- _TASK INSTRUCTIONS_
Write out the whole listing, matching it exactly.

- _COLLECTED MATERIAL_
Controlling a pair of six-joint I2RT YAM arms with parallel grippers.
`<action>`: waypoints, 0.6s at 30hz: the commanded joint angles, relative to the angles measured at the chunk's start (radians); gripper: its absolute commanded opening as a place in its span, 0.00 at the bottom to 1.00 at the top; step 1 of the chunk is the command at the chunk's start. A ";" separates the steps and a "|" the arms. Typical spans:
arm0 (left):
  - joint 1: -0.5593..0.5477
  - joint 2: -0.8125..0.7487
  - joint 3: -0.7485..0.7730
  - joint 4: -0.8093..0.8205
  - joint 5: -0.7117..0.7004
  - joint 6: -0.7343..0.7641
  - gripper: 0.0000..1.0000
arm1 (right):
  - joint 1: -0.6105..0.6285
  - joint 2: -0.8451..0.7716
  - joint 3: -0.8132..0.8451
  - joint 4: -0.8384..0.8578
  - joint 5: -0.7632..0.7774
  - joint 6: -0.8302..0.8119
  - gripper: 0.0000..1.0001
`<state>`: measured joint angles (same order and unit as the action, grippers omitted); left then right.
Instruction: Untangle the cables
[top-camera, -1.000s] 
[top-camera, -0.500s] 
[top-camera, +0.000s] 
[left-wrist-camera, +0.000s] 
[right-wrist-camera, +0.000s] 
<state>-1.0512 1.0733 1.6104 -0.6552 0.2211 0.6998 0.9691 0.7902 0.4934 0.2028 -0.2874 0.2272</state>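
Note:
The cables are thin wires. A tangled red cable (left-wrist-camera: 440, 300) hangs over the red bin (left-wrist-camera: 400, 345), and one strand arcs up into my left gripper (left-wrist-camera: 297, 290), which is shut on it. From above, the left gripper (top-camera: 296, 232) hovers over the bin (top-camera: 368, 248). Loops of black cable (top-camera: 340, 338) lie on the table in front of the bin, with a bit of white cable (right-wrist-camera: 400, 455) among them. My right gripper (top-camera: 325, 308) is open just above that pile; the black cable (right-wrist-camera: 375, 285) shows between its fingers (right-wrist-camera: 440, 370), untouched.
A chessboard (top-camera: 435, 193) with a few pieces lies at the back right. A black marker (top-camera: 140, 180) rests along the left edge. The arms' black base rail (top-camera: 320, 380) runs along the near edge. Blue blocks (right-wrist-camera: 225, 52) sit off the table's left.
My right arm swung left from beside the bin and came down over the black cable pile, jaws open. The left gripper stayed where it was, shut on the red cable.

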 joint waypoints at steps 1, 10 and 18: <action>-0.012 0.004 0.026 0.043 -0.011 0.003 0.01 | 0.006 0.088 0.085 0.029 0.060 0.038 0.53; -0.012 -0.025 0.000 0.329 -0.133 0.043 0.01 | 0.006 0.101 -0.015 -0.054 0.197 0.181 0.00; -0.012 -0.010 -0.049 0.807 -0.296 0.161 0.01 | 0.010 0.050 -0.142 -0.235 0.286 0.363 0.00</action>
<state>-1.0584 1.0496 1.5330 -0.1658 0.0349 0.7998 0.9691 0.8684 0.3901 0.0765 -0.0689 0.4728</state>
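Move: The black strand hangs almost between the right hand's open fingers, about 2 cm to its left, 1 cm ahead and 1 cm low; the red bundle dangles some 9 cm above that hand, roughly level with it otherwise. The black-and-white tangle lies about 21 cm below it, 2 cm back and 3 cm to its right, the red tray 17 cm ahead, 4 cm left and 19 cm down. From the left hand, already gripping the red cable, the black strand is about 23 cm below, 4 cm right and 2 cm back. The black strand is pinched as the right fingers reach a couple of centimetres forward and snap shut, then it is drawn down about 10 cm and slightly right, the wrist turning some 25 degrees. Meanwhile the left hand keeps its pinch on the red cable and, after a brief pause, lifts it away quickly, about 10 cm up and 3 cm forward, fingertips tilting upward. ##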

- _RESPONSE_
Controlling a pair of six-joint I2RT YAM arms with parallel grippers.
`<action>`: waypoints, 0.6s at 30hz: the commanded joint angles, relative to the angles measured at the chunk's start (radians); gripper: its absolute commanded opening as a place in its span, 0.00 at the bottom to 1.00 at the top; step 1 of the chunk is the command at the chunk's start. A ";" separates the steps and a "|" the arms. Typical spans:
arm0 (left):
  - joint 1: -0.5593..0.5477
  - joint 2: -0.8125..0.7487
  - joint 3: -0.7485..0.7730
  - joint 4: -0.8093..0.8205
  - joint 5: -0.7117..0.7004
  - joint 6: -0.7343..0.7641
  - gripper: 0.0000..1.0000
arm1 (right):
  - joint 1: -0.6105..0.6285
  - joint 2: -0.8451..0.7716
  - joint 3: -0.8132..0.8451
  - joint 4: -0.8384..0.8578
  - joint 5: -0.7632..0.7774
  - joint 6: -0.8302..0.8119
  - gripper: 0.0000..1.0001
`<state>`: measured joint angles (same order and unit as the action, grippers omitted); left then right.
Instruction: Untangle the cables
[top-camera, -1.000s] 
[top-camera, -0.500s] 
[top-camera, +0.000s] 
[left-wrist-camera, +0.000s] 
[right-wrist-camera, +0.000s] 
<state>-1.0512 1.0733 1.6104 -0.6552 0.2211 0.6998 0.9691 0.7902 0.4934 0.2028 -0.2874 0.2272</state>
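Note:
The cables are thin wires. A tangled red cable (left-wrist-camera: 440, 300) hangs over the red bin (left-wrist-camera: 400, 345), and one strand arcs up into my left gripper (left-wrist-camera: 297, 290), which is shut on it. From above, the left gripper (top-camera: 296, 232) hovers over the bin (top-camera: 368, 248). Loops of black cable (top-camera: 340, 338) lie on the table in front of the bin, with a bit of white cable (right-wrist-camera: 400, 455) among them. My right gripper (top-camera: 325, 308) is open just above that pile; the black cable (right-wrist-camera: 375, 285) shows between its fingers (right-wrist-camera: 440, 370), untouched.
A chessboard (top-camera: 435, 193) with a few pieces lies at the back right. A black marker (top-camera: 140, 180) rests along the left edge. The arms' black base rail (top-camera: 320, 380) runs along the near edge. Blue blocks (right-wrist-camera: 225, 52) sit off the table's left.
My right arm swung left from beside the bin and came down over the black cable pile, jaws open. The left gripper stayed where it was, shut on the red cable.
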
 joint waypoints at steps 1, 10 and 18: <action>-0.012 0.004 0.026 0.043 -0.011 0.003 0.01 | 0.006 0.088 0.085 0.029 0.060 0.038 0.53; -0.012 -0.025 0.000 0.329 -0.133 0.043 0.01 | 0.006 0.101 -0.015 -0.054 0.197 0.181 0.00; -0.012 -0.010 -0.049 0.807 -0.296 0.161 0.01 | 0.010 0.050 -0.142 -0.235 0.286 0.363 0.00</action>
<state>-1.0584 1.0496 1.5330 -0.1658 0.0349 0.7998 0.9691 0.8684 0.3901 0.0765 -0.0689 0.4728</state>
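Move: The black strand hangs almost between the right hand's open fingers, about 2 cm to its left, 1 cm ahead and 1 cm low; the red bundle dangles some 9 cm above that hand, roughly level with it otherwise. The black-and-white tangle lies about 21 cm below it, 2 cm back and 3 cm to its right, the red tray 17 cm ahead, 4 cm left and 19 cm down. From the left hand, already gripping the red cable, the black strand is about 23 cm below, 4 cm right and 2 cm back. The black strand is pinched as the right fingers reach a couple of centimetres forward and snap shut, then it is drawn down about 10 cm and slightly right, the wrist turning some 25 degrees. Meanwhile the left hand keeps its pinch on the red cable and, after a brief pause, lifts it away quickly, about 10 cm up and 3 cm forward, fingertips tilting upward. ##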

With this, the exercise is complete.